> **WORK INSTRUCTION**:
For each line below that contains the word "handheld", make a copy.

> **DATASET EXTRACT**:
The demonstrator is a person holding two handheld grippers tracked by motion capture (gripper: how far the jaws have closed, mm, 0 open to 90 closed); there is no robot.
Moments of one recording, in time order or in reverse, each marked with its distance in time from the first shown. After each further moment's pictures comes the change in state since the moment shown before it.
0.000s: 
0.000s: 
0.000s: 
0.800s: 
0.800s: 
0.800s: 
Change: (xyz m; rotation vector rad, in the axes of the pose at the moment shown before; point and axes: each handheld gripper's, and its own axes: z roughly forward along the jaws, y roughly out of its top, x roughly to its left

> **OUTPUT BELOW**:
The demonstrator is a person holding two handheld grippers tracked by motion capture (gripper: how far the jaws have closed, mm, 0 open to 90 closed); there is no robot.
Change: (xyz m; rotation vector rad, in the axes of the pose at the moment shown before; point and axes: each handheld gripper's, and its own axes: z roughly forward along the jaws, y roughly out of its top, x roughly to its left

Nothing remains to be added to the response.